Design a supervisor’s failure detection algorithm, including how to distinguish between slow operations and actual failures (hint: heartbeats + expected duration + percentile latencies). Explain compensation strategies and when to use each (retry vs. compensate vs. escalate). Discuss state management: what needs to be persisted, consistency requirements, and how to handle supervisor crashes. Compare this pattern to Saga pattern—both handle distributed transactions, but Saga focuses on compensating transactions while this pattern emphasizes supervision and recovery. Describe how to implement exactly-once semantics for task execution using idempotency keys and deduplication.

Staff+

Architect a distributed supervisor for 1M+ concurrent workflows, including sharding strategy, rebalancing during scaling, and handling cross-shard workflows. Design the observability stack: what metrics matter (workflow duration, task retry rates, compensation frequency), how to debug stuck workflows, and how to detect systemic issues (cascading failures, resource exhaustion). Discuss the trade-offs between pull-based and push-based agent models at scale. Explain how to evolve workflow definitions without breaking in-flight workflows (versioning, backward compatibility). Address the CAP theorem implications: the supervisor needs CP characteristics (consistent state) while agents can be AP (available, partition-tolerant). Describe failure modes: what happens when the state store is unavailable, when agents can’t reach the supervisor, or when the supervisor falls behind on monitoring.

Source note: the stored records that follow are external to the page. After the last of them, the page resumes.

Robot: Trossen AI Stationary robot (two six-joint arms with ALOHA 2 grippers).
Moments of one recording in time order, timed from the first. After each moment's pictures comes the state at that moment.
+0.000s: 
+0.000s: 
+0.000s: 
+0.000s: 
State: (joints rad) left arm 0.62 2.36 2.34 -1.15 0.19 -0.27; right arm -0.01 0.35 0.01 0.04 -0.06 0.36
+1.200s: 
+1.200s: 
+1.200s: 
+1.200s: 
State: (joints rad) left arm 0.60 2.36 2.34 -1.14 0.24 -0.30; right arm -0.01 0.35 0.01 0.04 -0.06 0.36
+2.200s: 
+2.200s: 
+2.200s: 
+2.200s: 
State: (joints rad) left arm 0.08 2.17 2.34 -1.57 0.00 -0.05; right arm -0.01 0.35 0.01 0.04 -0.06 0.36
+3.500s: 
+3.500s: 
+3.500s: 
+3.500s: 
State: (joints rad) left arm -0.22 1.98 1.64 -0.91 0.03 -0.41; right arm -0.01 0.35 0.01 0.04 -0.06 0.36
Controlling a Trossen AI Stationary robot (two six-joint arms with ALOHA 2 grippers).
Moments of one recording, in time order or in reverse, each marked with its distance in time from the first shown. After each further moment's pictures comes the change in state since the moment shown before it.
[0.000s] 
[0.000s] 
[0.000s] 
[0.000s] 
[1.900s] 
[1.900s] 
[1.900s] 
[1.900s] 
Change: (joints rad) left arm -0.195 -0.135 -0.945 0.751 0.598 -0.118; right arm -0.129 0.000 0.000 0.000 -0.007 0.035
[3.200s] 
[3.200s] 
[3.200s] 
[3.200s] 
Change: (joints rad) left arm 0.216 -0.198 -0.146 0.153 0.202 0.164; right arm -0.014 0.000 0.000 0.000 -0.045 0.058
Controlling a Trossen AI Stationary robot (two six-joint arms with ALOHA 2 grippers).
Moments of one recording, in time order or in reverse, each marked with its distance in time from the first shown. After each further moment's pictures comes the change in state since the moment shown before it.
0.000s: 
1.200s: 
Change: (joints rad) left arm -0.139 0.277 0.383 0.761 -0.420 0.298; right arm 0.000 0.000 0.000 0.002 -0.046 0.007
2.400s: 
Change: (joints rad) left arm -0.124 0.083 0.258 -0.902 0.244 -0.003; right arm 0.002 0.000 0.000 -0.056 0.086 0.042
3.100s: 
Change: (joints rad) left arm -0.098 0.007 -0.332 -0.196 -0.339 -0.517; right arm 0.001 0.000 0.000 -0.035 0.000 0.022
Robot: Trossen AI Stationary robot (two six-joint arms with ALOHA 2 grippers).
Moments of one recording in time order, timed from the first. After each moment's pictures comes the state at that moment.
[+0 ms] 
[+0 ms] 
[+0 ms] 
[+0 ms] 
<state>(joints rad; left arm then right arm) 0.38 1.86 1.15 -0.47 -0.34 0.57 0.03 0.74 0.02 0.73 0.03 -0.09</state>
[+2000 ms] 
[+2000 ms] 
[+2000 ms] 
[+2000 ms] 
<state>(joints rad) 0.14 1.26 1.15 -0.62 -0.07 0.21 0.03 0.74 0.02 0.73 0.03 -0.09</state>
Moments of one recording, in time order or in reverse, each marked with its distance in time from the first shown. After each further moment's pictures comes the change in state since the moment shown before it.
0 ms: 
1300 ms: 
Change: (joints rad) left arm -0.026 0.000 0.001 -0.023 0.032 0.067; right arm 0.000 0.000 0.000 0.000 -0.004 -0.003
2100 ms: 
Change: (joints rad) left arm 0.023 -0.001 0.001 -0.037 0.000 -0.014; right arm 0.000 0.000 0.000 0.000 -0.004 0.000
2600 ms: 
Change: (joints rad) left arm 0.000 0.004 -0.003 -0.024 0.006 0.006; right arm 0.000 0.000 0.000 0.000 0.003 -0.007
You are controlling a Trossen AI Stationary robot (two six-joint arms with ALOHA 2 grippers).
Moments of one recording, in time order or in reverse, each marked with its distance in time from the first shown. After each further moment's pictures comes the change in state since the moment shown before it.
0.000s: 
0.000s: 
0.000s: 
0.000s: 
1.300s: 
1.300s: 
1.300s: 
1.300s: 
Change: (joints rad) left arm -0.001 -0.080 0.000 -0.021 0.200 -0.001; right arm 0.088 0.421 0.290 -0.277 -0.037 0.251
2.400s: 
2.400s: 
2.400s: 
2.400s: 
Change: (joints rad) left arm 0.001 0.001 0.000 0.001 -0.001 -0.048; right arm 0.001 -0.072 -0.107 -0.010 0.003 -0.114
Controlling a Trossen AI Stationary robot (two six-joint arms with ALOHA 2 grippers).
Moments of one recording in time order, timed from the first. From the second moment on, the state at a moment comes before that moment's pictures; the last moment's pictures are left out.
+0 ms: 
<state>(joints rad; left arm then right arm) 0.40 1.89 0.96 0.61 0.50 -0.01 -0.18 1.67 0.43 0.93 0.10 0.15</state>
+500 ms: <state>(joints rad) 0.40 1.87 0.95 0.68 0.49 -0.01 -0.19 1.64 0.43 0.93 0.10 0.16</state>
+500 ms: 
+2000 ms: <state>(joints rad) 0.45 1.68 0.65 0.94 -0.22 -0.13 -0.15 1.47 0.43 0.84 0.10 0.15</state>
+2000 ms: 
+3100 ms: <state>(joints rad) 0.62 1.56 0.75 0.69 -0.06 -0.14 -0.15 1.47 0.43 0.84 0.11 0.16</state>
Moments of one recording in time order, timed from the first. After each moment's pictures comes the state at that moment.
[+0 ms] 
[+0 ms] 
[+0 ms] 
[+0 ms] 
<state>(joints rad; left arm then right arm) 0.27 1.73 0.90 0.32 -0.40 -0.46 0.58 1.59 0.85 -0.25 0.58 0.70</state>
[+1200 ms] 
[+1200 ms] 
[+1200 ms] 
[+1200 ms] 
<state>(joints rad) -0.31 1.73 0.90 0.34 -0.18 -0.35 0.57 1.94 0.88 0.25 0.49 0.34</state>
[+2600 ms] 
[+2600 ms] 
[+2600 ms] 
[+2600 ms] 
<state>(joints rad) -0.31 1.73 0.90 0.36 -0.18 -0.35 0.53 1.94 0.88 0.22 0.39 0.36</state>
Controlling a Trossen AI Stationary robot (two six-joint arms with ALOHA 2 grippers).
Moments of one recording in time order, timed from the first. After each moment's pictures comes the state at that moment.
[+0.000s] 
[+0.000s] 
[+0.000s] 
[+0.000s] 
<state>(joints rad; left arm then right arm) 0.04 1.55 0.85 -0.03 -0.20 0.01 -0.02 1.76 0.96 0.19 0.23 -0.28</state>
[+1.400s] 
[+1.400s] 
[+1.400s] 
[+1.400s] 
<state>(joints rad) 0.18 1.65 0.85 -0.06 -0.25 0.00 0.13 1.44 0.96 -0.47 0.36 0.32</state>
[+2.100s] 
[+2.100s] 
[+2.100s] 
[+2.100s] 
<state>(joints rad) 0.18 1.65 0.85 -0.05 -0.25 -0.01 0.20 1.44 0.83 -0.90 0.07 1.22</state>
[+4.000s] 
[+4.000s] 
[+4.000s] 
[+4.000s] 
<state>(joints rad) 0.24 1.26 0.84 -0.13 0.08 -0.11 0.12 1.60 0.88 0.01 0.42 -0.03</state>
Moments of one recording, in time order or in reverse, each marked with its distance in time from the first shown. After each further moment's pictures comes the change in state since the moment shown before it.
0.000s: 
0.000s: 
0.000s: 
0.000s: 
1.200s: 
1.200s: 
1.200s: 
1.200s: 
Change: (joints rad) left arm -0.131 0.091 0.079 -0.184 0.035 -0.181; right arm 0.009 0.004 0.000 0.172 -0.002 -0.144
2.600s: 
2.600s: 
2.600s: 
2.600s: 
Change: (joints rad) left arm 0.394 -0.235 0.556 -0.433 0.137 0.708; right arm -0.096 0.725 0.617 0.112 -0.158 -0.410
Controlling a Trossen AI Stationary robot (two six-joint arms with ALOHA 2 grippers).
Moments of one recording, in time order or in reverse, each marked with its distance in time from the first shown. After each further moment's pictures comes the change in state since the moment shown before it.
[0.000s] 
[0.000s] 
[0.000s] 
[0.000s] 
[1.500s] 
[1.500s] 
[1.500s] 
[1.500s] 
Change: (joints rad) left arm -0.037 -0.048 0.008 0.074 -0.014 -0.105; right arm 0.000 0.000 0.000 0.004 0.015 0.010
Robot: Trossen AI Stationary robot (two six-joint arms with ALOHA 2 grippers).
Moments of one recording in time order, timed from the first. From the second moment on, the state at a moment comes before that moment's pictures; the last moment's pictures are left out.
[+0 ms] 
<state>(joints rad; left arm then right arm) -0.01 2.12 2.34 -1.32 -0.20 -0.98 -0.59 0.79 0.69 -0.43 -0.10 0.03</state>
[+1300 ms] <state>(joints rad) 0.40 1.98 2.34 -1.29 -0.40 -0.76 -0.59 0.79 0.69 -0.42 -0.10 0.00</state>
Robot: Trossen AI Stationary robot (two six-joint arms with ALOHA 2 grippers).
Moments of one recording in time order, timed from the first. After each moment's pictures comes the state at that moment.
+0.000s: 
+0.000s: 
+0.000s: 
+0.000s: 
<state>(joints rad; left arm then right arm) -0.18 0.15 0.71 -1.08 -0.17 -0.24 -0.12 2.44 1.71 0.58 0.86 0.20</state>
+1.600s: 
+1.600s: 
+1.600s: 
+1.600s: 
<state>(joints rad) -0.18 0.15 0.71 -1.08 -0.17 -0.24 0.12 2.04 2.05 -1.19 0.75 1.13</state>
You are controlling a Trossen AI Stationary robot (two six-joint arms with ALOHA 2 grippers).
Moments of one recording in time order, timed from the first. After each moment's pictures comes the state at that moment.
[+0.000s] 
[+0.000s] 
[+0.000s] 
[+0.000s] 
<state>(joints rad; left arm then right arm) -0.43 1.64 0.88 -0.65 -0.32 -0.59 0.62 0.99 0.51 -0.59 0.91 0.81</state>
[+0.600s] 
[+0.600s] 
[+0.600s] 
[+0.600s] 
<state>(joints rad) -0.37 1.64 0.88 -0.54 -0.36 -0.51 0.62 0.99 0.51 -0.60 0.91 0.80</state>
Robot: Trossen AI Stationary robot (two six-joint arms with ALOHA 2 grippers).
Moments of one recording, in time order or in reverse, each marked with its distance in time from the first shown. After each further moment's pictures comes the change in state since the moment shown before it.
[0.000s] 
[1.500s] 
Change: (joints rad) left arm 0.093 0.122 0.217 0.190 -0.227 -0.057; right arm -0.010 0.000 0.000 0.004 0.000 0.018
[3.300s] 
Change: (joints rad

Common Interview Questions

How does this pattern differ from Saga pattern? (Saga focuses on compensating transactions with choreography or orchestration; this pattern emphasizes supervision and failure detection with centralized coordination)

What happens if the supervisor crashes? (Another supervisor instance takes over by reading persisted workflow state; in-flight tasks may be retried if they don’t report completion)

How do you prevent duplicate task execution? (Idempotency keys, deduplication windows, and agents checking if work was already completed before starting)

When would you use this instead of a message queue with retries? (When you need cross-step coordination, compensation logic, or visibility into multi-step workflow progress)

How do you handle long-running tasks (hours/days)? (Periodic heartbeats, checkpoint/resume mechanisms, and supervisor persistence to survive restarts)

Red Flags to Avoid

Claiming this pattern provides ACID transactions (it provides eventual consistency with failure handling, not atomicity)

Not discussing idempotency requirements for agents—retries will cause duplicate side effects

Ignoring the operational complexity of running a supervisor (monitoring, scaling, failure handling)

Suggesting synchronous communication between supervisor and agents (use async messaging for decoupling)

Not considering what happens when the supervisor falls behind or the state store becomes unavailable

Treating all failures the same way (transient vs. permanent failures require different recovery strategies)

Key Takeaways

The Scheduling Agent Supervisor pattern coordinates distributed operations through separation of concerns: scheduler dispatches work, agents execute tasks, supervisor monitors progress and orchestrates recovery.

Failure detection relies on timeouts, heartbeats, and persistent state tracking. Recovery strategies (retry, compensate, escalate) depend on failure mode and workflow semantics.

Operations must be idempotent to safely handle retries. Compensation actions (inverse operations) enable rollback when forward progress isn’t possible.

The pattern trades immediate consistency for eventual consistency with strong failure handling. It’s more complex than simple retries but less complex than distributed transactions.

At scale, the supervisor can become a bottleneck. Distributed supervision with sharding addresses this but adds significant operational complexity—start centralized and scale only when measured as necessary.